#### TO DO
Word for word, retype every record in the listing.

Segment Start: LISTED ENTRIES

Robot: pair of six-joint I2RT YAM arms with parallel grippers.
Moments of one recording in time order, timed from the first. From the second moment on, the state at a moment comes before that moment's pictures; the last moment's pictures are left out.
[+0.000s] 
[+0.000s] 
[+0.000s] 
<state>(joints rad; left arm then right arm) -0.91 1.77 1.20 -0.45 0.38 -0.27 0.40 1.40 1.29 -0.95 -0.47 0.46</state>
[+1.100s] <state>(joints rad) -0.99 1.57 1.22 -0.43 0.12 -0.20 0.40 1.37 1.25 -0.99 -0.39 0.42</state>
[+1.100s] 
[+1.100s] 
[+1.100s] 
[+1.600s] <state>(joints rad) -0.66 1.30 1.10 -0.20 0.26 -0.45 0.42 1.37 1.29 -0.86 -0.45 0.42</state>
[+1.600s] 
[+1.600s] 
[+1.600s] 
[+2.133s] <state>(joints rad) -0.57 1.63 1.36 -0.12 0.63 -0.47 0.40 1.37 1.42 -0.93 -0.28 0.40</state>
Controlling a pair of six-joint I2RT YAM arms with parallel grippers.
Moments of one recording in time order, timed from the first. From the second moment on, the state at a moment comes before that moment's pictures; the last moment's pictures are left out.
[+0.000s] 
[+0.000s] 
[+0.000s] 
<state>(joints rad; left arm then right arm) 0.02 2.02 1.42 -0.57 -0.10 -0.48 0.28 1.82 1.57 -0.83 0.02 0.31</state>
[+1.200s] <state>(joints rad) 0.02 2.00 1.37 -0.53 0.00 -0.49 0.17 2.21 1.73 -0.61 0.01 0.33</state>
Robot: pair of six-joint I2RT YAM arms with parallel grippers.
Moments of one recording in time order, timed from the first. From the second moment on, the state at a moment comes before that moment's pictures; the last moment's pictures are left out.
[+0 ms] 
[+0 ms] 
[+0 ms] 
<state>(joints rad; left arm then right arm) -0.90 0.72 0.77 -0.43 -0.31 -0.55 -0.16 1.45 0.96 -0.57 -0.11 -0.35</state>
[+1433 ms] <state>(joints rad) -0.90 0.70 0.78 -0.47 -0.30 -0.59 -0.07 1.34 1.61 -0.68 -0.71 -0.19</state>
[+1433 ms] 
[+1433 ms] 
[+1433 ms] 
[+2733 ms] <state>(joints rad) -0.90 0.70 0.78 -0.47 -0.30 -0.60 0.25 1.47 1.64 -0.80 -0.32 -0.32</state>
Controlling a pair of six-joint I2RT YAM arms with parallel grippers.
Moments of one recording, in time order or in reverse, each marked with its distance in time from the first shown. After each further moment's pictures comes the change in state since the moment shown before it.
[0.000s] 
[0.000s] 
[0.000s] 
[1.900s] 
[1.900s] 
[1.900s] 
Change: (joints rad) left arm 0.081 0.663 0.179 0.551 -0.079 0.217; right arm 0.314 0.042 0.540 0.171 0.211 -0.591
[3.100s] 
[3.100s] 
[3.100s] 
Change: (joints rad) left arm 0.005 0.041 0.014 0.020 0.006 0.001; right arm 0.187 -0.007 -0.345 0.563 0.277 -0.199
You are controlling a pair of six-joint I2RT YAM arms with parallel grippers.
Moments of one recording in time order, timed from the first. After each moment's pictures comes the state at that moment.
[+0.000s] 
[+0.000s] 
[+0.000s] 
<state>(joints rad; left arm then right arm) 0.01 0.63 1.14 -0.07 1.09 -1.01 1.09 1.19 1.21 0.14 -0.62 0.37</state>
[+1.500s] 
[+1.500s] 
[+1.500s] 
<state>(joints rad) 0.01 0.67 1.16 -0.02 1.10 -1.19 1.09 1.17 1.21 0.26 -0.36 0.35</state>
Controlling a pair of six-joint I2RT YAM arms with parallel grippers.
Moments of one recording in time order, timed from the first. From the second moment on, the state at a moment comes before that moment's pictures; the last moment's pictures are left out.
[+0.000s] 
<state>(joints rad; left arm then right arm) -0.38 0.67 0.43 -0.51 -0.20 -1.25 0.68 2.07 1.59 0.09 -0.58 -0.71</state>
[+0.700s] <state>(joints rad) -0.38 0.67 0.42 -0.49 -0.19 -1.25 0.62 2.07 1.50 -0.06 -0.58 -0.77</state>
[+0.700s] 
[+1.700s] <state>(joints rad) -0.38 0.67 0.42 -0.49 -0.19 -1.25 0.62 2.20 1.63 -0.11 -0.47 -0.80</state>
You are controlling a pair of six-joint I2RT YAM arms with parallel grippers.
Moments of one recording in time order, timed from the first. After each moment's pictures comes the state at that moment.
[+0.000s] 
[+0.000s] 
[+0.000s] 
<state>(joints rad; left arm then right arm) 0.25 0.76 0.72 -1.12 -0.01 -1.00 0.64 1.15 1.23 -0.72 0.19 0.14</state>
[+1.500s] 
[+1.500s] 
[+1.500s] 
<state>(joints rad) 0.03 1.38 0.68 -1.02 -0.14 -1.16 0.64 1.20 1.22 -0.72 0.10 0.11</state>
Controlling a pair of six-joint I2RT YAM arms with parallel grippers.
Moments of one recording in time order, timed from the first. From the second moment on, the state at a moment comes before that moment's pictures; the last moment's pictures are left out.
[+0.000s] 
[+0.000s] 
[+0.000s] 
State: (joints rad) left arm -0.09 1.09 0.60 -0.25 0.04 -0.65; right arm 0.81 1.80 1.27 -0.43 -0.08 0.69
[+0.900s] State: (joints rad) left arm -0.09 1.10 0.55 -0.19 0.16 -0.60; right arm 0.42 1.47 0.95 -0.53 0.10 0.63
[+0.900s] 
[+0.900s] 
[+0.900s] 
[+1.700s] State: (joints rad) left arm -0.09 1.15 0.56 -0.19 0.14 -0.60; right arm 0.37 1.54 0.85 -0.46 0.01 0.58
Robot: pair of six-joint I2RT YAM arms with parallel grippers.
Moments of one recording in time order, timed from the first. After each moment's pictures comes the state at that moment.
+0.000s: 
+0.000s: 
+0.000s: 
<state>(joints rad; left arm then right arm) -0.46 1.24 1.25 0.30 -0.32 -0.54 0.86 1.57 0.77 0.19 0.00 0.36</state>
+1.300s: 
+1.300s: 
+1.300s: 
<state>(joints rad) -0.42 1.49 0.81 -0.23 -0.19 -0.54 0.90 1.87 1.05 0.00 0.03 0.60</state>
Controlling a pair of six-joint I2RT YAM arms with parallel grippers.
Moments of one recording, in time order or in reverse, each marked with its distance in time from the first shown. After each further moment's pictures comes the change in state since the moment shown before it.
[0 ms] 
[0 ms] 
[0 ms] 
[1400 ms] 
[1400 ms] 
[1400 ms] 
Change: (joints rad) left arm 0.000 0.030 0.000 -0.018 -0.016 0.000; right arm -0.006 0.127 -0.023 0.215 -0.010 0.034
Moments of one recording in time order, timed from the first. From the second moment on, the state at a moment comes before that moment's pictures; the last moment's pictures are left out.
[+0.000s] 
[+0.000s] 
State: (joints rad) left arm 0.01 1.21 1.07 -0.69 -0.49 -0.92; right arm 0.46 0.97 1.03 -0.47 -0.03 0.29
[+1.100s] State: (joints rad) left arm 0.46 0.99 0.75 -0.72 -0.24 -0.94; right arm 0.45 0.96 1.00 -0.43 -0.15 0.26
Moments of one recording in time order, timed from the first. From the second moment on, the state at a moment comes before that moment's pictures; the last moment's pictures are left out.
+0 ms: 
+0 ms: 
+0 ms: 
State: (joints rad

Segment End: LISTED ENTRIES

#### YOUR RESPONSE
Robot: pair of six-joint I2RT YAM arms with parallel grippers.
Moments of one recording in time order, timed from the first. From the second moment on, the state at a moment comes before that moment's pictures; the last moment's pictures are left out.
[+0.000s] 
[+0.000s] 
[+0.000s] 
<state>(joints rad; left arm then right arm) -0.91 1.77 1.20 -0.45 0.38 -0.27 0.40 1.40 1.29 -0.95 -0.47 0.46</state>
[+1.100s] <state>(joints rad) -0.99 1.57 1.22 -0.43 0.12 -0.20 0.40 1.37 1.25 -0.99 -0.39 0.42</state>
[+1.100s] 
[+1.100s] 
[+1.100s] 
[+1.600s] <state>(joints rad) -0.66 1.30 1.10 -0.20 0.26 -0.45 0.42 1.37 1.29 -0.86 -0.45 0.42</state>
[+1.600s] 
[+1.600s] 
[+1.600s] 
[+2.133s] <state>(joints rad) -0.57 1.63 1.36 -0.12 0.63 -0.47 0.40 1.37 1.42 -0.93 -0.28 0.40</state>
Controlling a pair of six-joint I2RT YAM arms with parallel grippers.
Moments of one recording in time order, timed from the first. From the second moment on, the state at a moment comes before that moment's pictures; the last moment's pictures are left out.
[+0.000s] 
[+0.000s] 
[+0.000s] 
<state>(joints rad; left arm then right arm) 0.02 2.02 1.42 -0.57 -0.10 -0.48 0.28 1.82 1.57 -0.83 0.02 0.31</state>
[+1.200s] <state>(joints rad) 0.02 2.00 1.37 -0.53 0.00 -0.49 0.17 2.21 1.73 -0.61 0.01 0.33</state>
Robot: pair of six-joint I2RT YAM arms with parallel grippers.
Moments of one recording in time order, timed from the first. From the second moment on, the state at a moment comes before that moment's pictures; the last moment's pictures are left out.
[+0 ms] 
[+0 ms] 
[+0 ms] 
<state>(joints rad; left arm then right arm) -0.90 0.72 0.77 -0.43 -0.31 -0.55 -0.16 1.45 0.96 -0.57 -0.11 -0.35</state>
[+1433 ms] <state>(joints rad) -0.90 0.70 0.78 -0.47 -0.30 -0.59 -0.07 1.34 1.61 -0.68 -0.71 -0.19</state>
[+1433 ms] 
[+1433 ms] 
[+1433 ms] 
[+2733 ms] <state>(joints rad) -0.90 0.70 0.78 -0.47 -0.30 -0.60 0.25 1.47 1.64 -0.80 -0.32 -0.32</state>
Controlling a pair of six-joint I2RT YAM arms with parallel grippers.
Moments of one recording, in time order or in reverse, each marked with its distance in time from the first shown. After each further moment's pictures comes the change in state since the moment shown before it.
[0.000s] 
[0.000s] 
[0.000s] 
[1.900s] 
[1.900s] 
[1.900s] 
Change: (joints rad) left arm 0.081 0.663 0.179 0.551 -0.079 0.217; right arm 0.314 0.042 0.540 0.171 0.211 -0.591
[3.100s] 
[3.100s] 
[3.100s] 
Change: (joints rad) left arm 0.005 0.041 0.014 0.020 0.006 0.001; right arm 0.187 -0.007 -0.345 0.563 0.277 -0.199
You are controlling a pair of six-joint I2RT YAM arms with parallel grippers.
Moments of one recording in time order, timed from the first. After each moment's pictures comes the state at that moment.
[+0.000s] 
[+0.000s] 
[+0.000s] 
<state>(joints rad; left arm then right arm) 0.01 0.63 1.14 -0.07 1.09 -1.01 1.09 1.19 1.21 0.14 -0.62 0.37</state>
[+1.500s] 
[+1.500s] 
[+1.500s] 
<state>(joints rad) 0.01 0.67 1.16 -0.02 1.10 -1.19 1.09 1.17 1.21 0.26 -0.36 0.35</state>
Controlling a pair of six-joint I2RT YAM arms with parallel grippers.
Moments of one recording in time order, timed from the first. From the second moment on, the state at a moment comes before that moment's pictures; the last moment's pictures are left out.
[+0.000s] 
<state>(joints rad; left arm then right arm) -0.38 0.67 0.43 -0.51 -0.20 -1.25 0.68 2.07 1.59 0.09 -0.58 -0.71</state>
[+0.700s] <state>(joints rad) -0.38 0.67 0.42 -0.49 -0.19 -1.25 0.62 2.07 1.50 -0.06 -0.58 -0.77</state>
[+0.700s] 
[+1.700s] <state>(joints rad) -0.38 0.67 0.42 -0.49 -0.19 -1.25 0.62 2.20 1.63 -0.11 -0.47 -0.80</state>
You are controlling a pair of six-joint I2RT YAM arms with parallel grippers.
Moments of one recording in time order, timed from the first. After each moment's pictures comes the state at that moment.
[+0.000s] 
[+0.000s] 
[+0.000s] 
<state>(joints rad; left arm then right arm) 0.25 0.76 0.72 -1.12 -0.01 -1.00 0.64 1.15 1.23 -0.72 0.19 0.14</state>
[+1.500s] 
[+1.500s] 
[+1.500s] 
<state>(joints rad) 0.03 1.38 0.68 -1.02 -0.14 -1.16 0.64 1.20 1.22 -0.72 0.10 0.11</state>
Controlling a pair of six-joint I2RT YAM arms with parallel grippers.
Moments of one recording in time order, timed from the first. From the second moment on, the state at a moment comes before that moment's pictures; the last moment's pictures are left out.
[+0.000s] 
[+0.000s] 
[+0.000s] 
State: (joints rad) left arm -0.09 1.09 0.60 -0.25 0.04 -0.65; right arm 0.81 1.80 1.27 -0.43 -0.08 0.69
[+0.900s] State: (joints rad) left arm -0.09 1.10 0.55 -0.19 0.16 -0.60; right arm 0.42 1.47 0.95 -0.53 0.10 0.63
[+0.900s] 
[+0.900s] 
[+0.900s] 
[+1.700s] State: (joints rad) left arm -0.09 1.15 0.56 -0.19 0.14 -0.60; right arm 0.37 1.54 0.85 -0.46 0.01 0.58
Robot: pair of six-joint I2RT YAM arms with parallel grippers.
Moments of one recording in time order, timed from the first. After each moment's pictures comes the state at that moment.
+0.000s: 
+0.000s: 
+0.000s: 
<state>(joints rad; left arm then right arm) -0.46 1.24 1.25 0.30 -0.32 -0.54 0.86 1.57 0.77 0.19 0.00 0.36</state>
+1.300s: 
+1.300s: 
+1.300s: 
<state>(joints rad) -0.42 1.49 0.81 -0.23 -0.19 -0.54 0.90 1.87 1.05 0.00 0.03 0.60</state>
Controlling a pair of six-joint I2RT YAM arms with parallel grippers.
Moments of one recording, in time order or in reverse, each marked with its distance in time from the first shown. After each further moment's pictures comes the change in state since the moment shown before it.
[0 ms] 
[0 ms] 
[0 ms] 
[1400 ms] 
[1400 ms] 
[1400 ms] 
Change: (joints rad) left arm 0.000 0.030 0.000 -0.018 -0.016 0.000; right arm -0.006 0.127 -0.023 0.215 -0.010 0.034
Moments of one recording in time order, timed from the first. From the second moment on, the state at a moment comes before that moment's pictures; the last moment's pictures are left out.
[+0.000s] 
[+0.000s] 
State: (joints rad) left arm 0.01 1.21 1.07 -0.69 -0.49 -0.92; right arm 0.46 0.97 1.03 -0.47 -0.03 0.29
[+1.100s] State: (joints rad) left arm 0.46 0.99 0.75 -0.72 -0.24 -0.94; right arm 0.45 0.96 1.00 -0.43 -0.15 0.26
Moments of one recording in time order, timed from the first. From the second moment on, the state at a moment comes before that moment's pictures; the last moment's pictures are left out.
+0 ms: 
+0 ms: 
+0 ms: 
State: (joints rad

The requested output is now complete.